UK’s Johnson said Doctors began debating whether to pronounce his death.

K.U. In an interview on Saturday, Prime Minister Boris Johnson said doctors were starting to consider how to announce his death when he was being treated for coronavirus last month.

The prime minister told the British newspaper The Sun it took “liters and liters of oxygen” to keep him alive during his week-long stay at a hospital in London, including three nights in the intensive care unit.

“It was a rough old moment, I am not going to deny it,” he said. “They had a plan for coping with a ‘Stalin-type death scenario.”
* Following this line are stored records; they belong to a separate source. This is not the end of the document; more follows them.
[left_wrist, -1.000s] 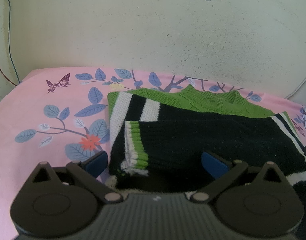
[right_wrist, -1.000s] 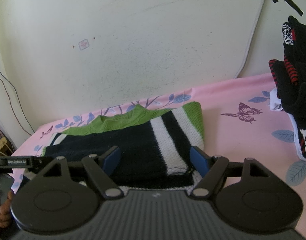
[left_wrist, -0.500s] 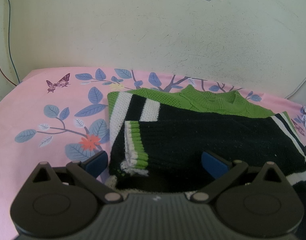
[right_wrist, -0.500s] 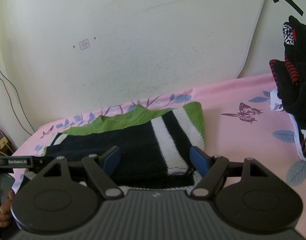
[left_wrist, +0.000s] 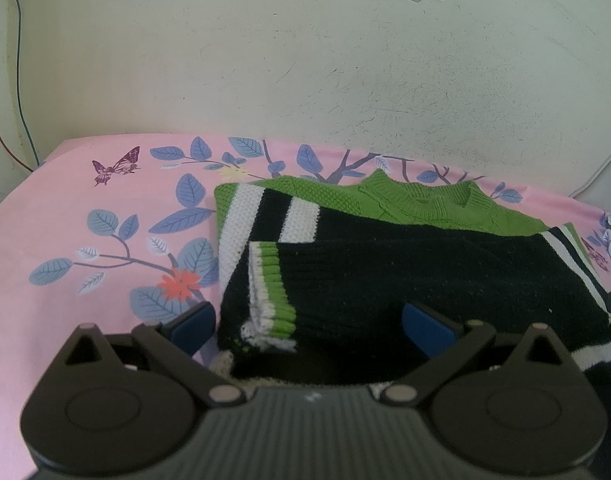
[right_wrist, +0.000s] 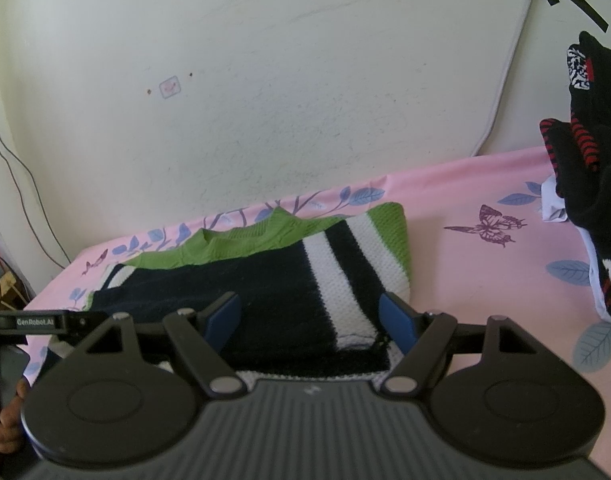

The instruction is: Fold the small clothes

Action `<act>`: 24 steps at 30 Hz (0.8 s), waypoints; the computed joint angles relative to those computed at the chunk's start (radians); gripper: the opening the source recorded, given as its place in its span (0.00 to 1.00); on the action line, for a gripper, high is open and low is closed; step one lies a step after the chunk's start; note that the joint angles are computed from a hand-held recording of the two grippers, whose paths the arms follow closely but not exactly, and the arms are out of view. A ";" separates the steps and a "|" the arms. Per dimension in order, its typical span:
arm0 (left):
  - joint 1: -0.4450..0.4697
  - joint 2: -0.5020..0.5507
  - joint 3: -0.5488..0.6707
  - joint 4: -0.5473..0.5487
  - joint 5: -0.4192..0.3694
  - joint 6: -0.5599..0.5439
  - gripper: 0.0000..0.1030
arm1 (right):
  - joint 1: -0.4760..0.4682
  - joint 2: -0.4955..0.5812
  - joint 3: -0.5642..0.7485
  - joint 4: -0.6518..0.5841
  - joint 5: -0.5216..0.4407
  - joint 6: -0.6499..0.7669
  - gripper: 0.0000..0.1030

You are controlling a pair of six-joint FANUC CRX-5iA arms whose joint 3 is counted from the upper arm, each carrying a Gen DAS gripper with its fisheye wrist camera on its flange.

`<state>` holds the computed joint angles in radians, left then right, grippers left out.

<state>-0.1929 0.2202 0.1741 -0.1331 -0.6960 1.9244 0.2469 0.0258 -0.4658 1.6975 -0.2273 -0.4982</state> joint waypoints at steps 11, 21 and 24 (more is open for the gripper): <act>0.000 0.000 0.001 0.000 -0.001 0.000 1.00 | -0.003 -0.001 -0.001 0.010 0.003 -0.009 0.68; 0.000 0.000 0.001 0.000 -0.001 0.000 1.00 | -0.001 0.000 0.000 0.008 0.001 -0.007 0.68; 0.000 0.000 0.001 0.000 -0.001 0.000 1.00 | -0.001 0.000 0.000 0.007 0.002 -0.007 0.68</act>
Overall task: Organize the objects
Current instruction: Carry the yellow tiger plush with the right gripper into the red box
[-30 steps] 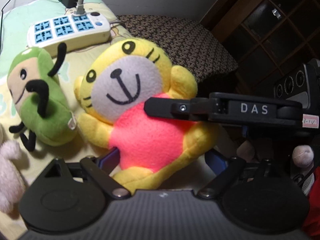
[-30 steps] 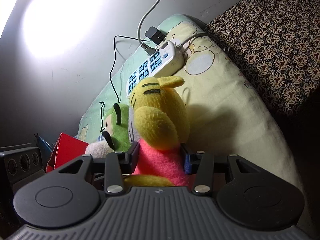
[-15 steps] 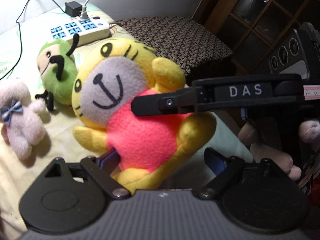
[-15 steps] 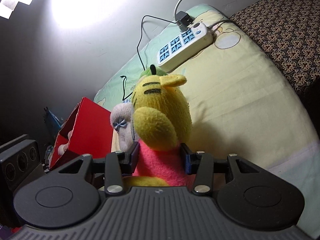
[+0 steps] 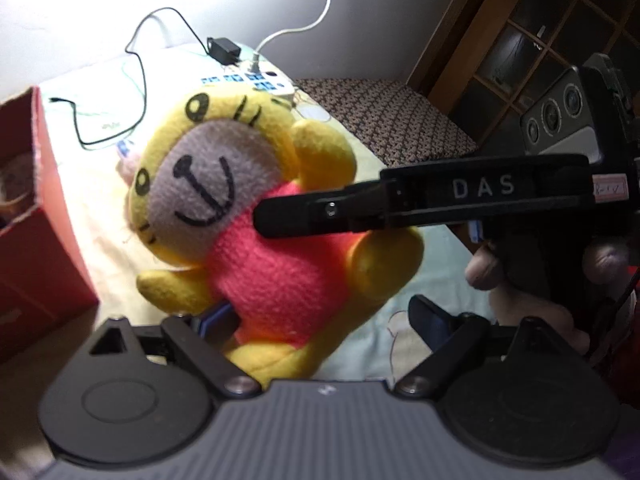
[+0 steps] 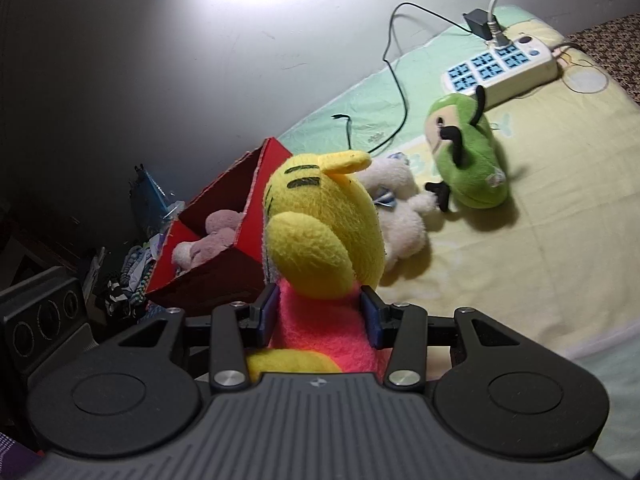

Johnson, 55, said he was conscious that doctors were placing plans in place in case his health took a turn for the worse.

“But when it was 50-50 that the poor moment came when they would have to insert a tube down my windpipe,” he said. “It was when it got a little … they started talking about how to do it presentationally.”

 

The prime minister expressed disappointment that “the bloody measures have kept going in the wrong direction” and said he was speaking to himself about how the virus had no cure.

“It was hard to believe my health had deteriorated to this degree in just a few days,” he said. “I remember feeling depressed. I couldn’t understand why I didn’t get better.” Johnson commended the nurses and doctors who helped save his life, including in a video released shortly after his discharge from hospital.

The prime minister and his fiancee Carrie Symonds called their son Wilfred Lawrie Nicholas Johnson, who was born Wednesday after ICU physicians Nick Price and Nick Hart who handled the prime minister.

After his fight with coronavirus, Johnson returned to work April 27.